#### Source material ####

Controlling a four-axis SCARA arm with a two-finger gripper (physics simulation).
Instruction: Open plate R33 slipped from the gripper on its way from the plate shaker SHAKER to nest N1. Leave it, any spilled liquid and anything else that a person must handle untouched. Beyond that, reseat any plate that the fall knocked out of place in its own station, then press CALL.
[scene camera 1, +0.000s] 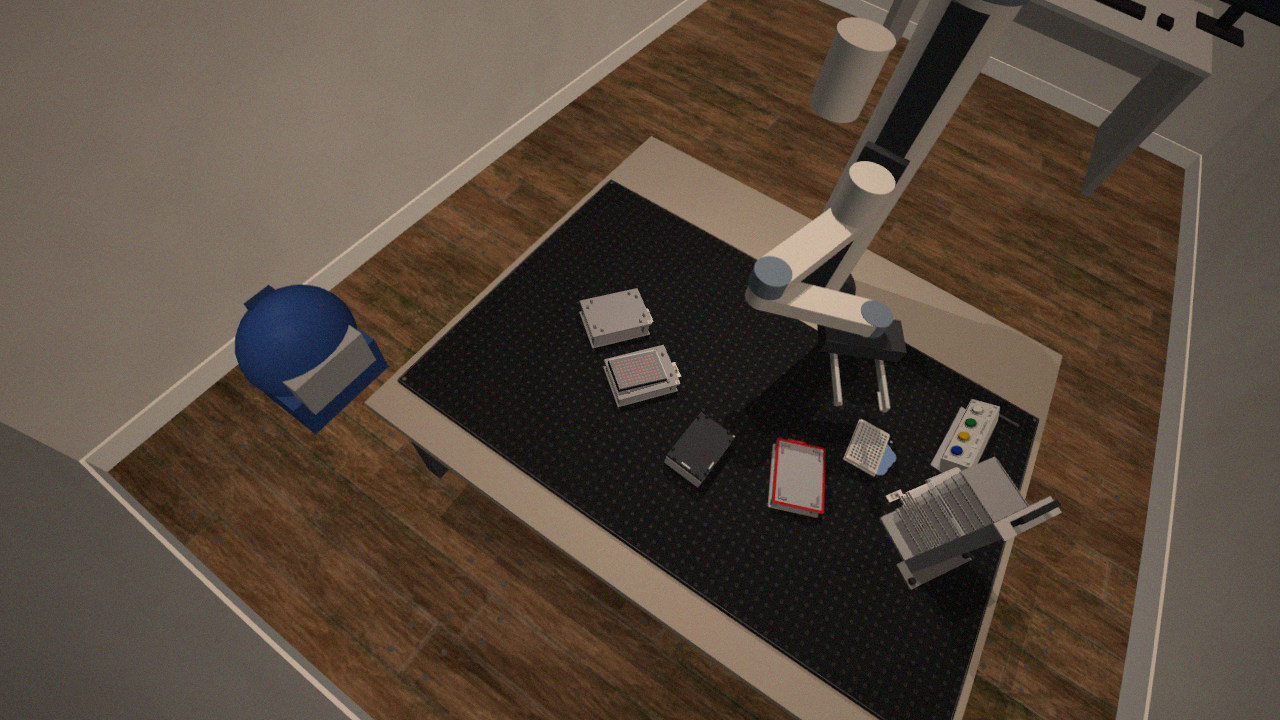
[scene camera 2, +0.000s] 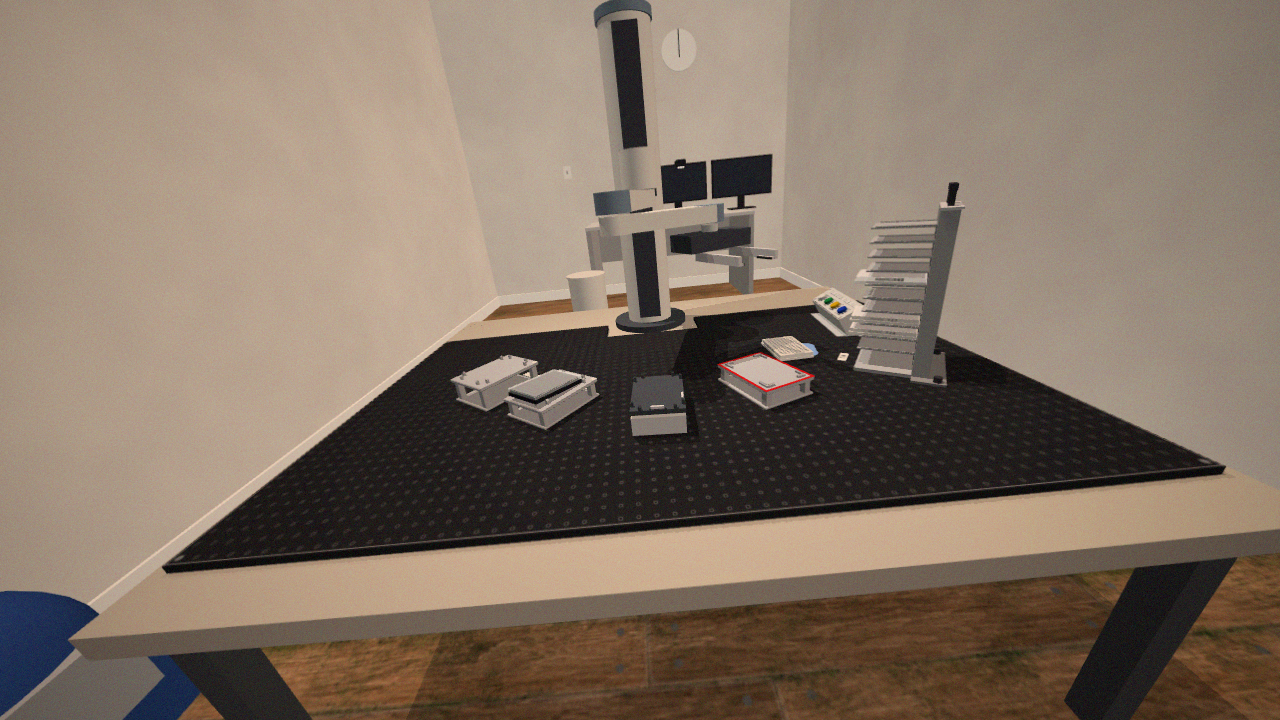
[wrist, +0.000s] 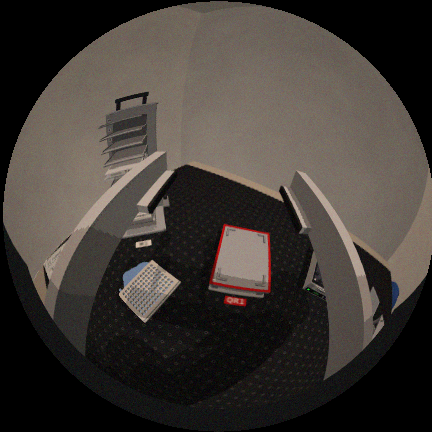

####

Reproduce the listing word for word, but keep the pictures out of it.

- [Answer]
Controlling a four-axis SCARA arm with a two-finger gripper (physics simulation).
Instruction: Open plate R33 slipped from the gripper on its way from the plate shaker SHAKER to nest N1. Leave it, any spilled liquid and anything else that a person must handle untouched. Beyond that, reseat any plate that the fall knocked out of place in its own station, then press CALL.
[scene camera 1, +0.000s] 
[scene camera 2, +0.000s] 
[wrist, +0.000s] 

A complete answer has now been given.